Les incertitudes liées à la Covid-19, qui pèsent sur le revenu des ménages, refroidissent aussi les acheteurs. Cette grève des mensualités représente pour le secteur immobilier «un cercle vicieux», a estimé à l’Agence France Presse, l’analyste Ken Cheung, de la banque japonaise Mizuho.

En raison du manque de confiance dans le secteur, les acheteurs potentiels diffèrent l’acquisition d’un bien, ce qui tire à la baisse les prix de l’immobilier, a indiqué l’analyste.

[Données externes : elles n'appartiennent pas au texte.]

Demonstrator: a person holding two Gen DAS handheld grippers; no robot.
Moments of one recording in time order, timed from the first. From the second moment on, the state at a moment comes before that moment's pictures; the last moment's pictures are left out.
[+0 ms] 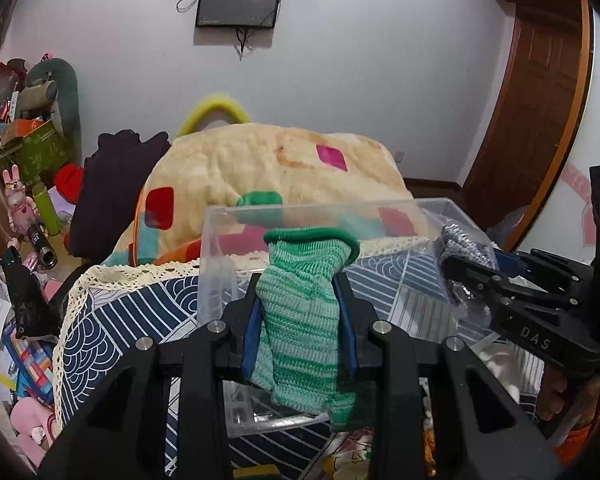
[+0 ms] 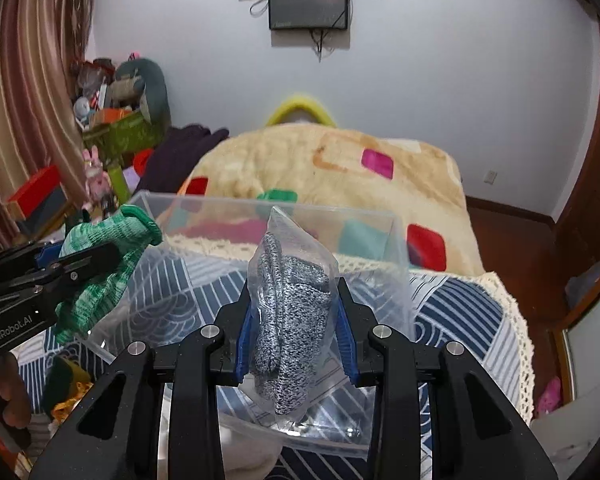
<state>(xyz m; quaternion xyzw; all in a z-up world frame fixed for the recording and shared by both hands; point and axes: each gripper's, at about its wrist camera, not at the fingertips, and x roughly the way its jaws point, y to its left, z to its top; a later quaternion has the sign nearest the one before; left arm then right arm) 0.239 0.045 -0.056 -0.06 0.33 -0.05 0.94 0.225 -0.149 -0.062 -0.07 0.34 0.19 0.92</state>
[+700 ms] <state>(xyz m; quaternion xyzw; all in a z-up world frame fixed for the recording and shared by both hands) 0.225 0.037 -0.049 -0.05 0.33 -0.06 0.94 0.212 -0.155 -0.045 -0.07 0.33 0.21 0.92</state>
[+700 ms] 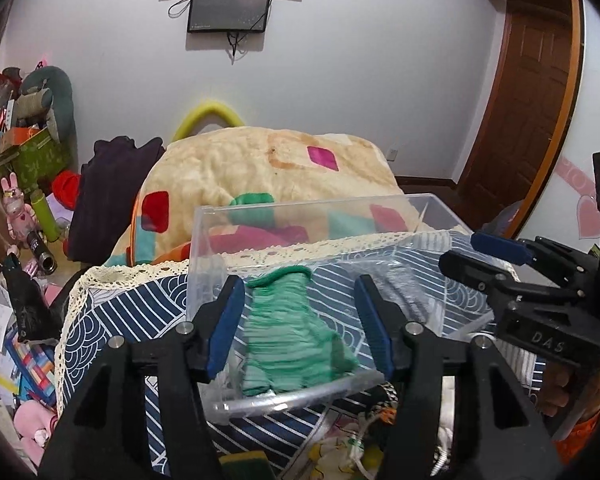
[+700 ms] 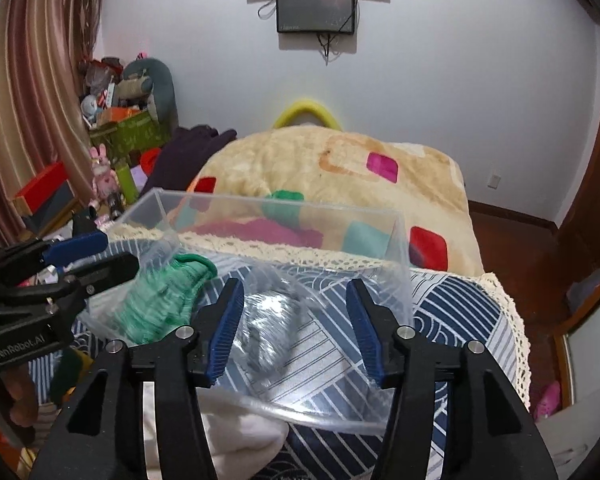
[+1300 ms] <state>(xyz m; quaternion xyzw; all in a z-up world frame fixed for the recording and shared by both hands) 0.164 0.045 -0.007 -0.06 0.26 -0.05 0.96 0.156 -0.173 -0.008 -0.04 0.25 0.22 0.94</state>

L’immobilier a longtemps été un pilier de la croissance en Chine, dynamisé par la hausse du niveau de vie de la population et par une frénésie d’achats, dans un pays où l’acquisition d’un bien est souvent un prérequis au mariage et un signe de richesse.

Le nombre de projets immobiliers en Chine est toutefois en recul, a indiqué l’économiste Rajiv Biswas, du cabinet S&P Global Market Intelligence, en faisant état d’une chute de 48% sur un an du nombre de nouveaux chantiers au premier semestre.

En mai 2022, la Chine a réduit son taux de référence à cinq ans pour les emprunts immobiliers, le ramenant à 4,45%. Cette seconde réduction de l’année s’explique par la volonté de Pékin de relancer à tout prix le secteur du logement.

Les transactions se sont effondrées sur le même mois de 46,6% sur un an, en avril, soit leur plus forte baisse depuis 2006, d’après les chiffres du Bureau national des statistiques. Entre janvier et avril 2022, la baisse moyenne des ventes est de 29,5%.

Outre la baisse des taux d’emprunt, les autorités d’une cinquantaine de grandes villes ont également assoupli les règles d’accès à la propriété, abaissant, par exemple, le niveau de l’apport initial obligatoire pour les acheteurs.